Сердце выскакивает из груди. Я впервые в такой ситуации. Взрослая женщина. И я не имею понятия что говорить, как смотреть в их глаза. Дело не в том, что мне стыдно. Я просто растеряна.
– Мамуль, – первой начинает Лена, подходит ближе и обнимает меня.
Поднимаю голову и смотрю на Никиту, заметив, что его… любовница осталась стоять в стороне. Он же смотрит под ноги. А я думала, познакомить нас решит.
Лена убирает руки и пытается улыбаться.

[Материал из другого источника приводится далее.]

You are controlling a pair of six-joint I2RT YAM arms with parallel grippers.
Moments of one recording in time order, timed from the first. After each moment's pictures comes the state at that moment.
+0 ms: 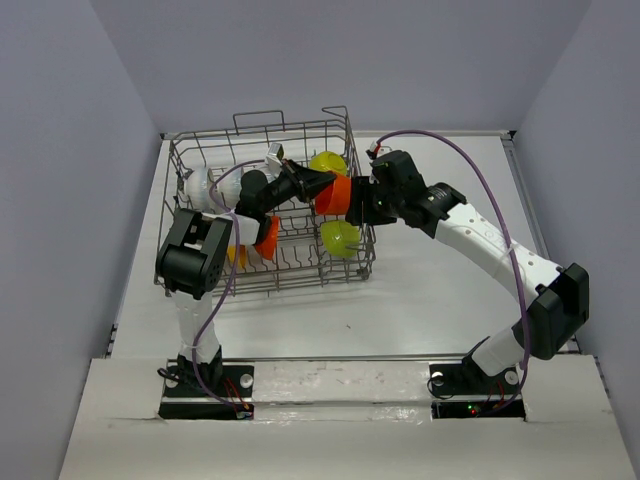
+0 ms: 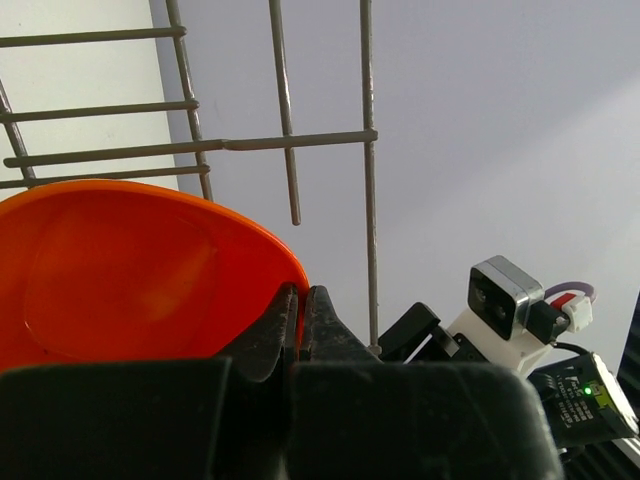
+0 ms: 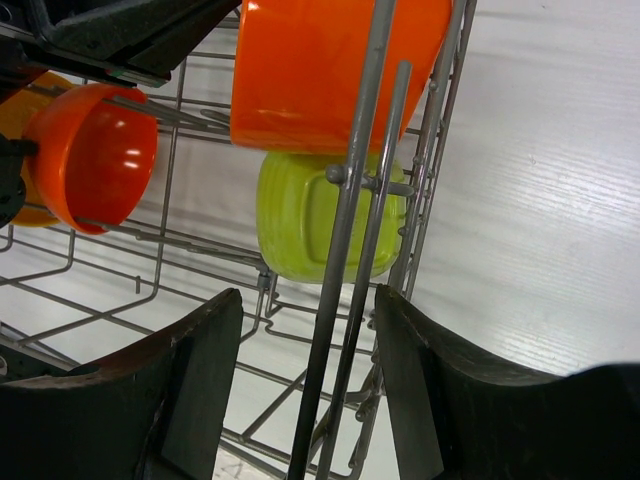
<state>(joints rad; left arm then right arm) -0.34 1.96 1.01 1.12 0.66 -1.66 0.66 1.51 1.41 -0.62 0.05 0.48</state>
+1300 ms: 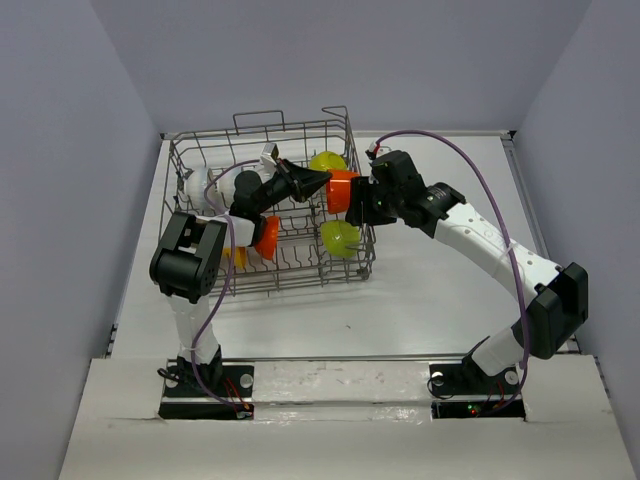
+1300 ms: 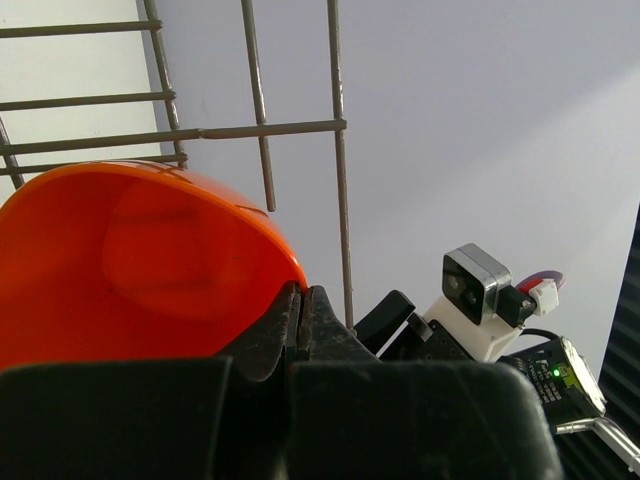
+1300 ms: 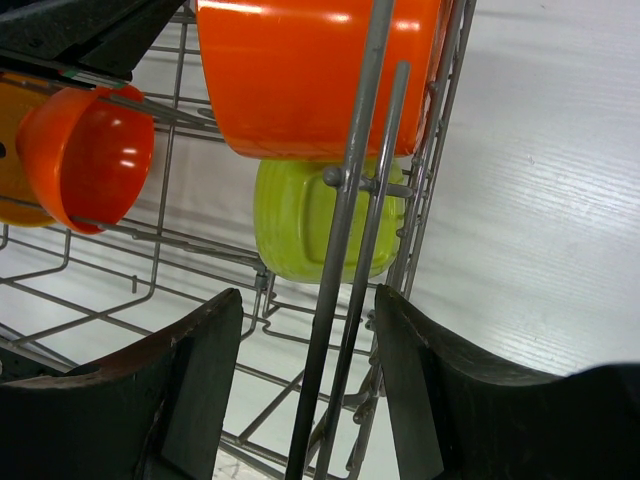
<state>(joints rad) -0.31 1.92 0.97 1.13 0.68 -1.69 0.66 1.52 1.41 -0.62 0.05 0.47</state>
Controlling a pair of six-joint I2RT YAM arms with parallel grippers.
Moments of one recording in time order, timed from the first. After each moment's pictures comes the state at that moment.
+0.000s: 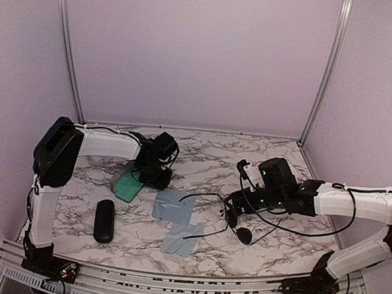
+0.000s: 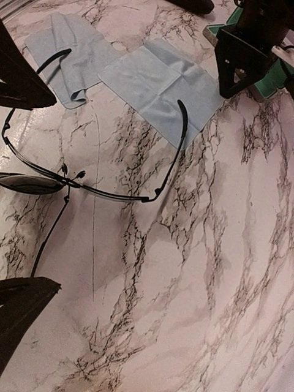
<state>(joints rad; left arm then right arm) -0.72 2.14 1.56 -0.67 -0.08 -0.45 0.76 1.30 0.71 -0.17 0.03 0.24</state>
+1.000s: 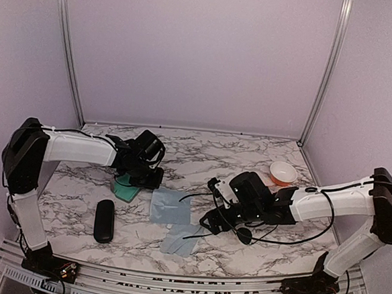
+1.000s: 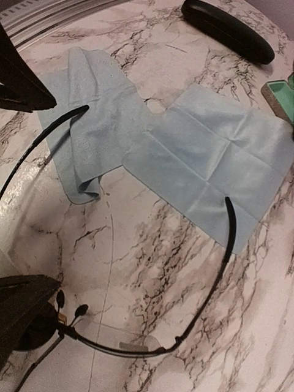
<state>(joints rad) -0.73 1.86 1.24 -0.46 -0.04 -0.51 0.96 1.49 0.76 -0.08 -0.06 0.32</state>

Никто не расходится, потому что банально не понимают, что произошло и продолжает происходить.
– Привет, – муж, наконец, перемещает взгляд на мое лицо, но надолго его не хватает, он снова отворачивается.
– Привет.
– А я как раз хотела тебе звонить, – говорит Лена с чрезмерным весельем в голосе и теперь, в эту секунду я, наконец, нахожу центр боли и разрываемой сердце жестокости. Ее поступок. Именно он меня так сильно ранил.
Так, глубоко, что мои глаза становятся влажными, что не сдержать. Никак не сдержать.
Моргаю, чтобы взять себя в руки. Чтобы никто не увидел во мне слабости и беззащитности.
– Мам?
– Ну… – перебиваю ее, – я думаю, мы с Лидой пойдем выпьем кофе. А вы… гуляйте. Тебя, наверное, еще подруги ждут? – обращаюсь к дочке, а она опускает голову.
– Они тоже с родителями гуляют, – следует ее ответ, на который я тоже нахожу что сказать:
– Ах вот как. Ну ты тоже… гуляй. Привези ее домой, как посмотрите салюты, – обращаюсь к Никите и разворачиваю коляску, бросив последний разочарованный взгляд на все еще мужа и дочь.
– Олесь, это я ее позвал, – словно пытается заступиться за Лену, да только я знаю правду. Наверное, знала всегда.
– Хорошего вечера, – отвечаю, не оборачиваясь, и отъезжаю от них в сторону, слыша, как Лида и ее семья ступают за мной.
В стороне замечаю стоящую Машу и ее отца. Не уверена, что смогу хотя бы улыбнуться, но она подходит и в ее руках цветы.
– Олеся Ивановна, это вам.
Благодарно принимаю цветы, и пару минут говорю с ними, прежде чем проститься.
Медленно перемещаемся в кафе. По пути забираем Наталью с мужем, и все вместе садимся за столики, объединяя их.
Не уверена, что найду в себе силы не киснуть, но возвращаться домой тоже не вариант.
***
Дыши, как будто это просто.
Пей жизнь. И делай это не спеша.
Дыши и верь, что в мире все возможно.
В тебе поломано лишь тело. Не сломлена душа.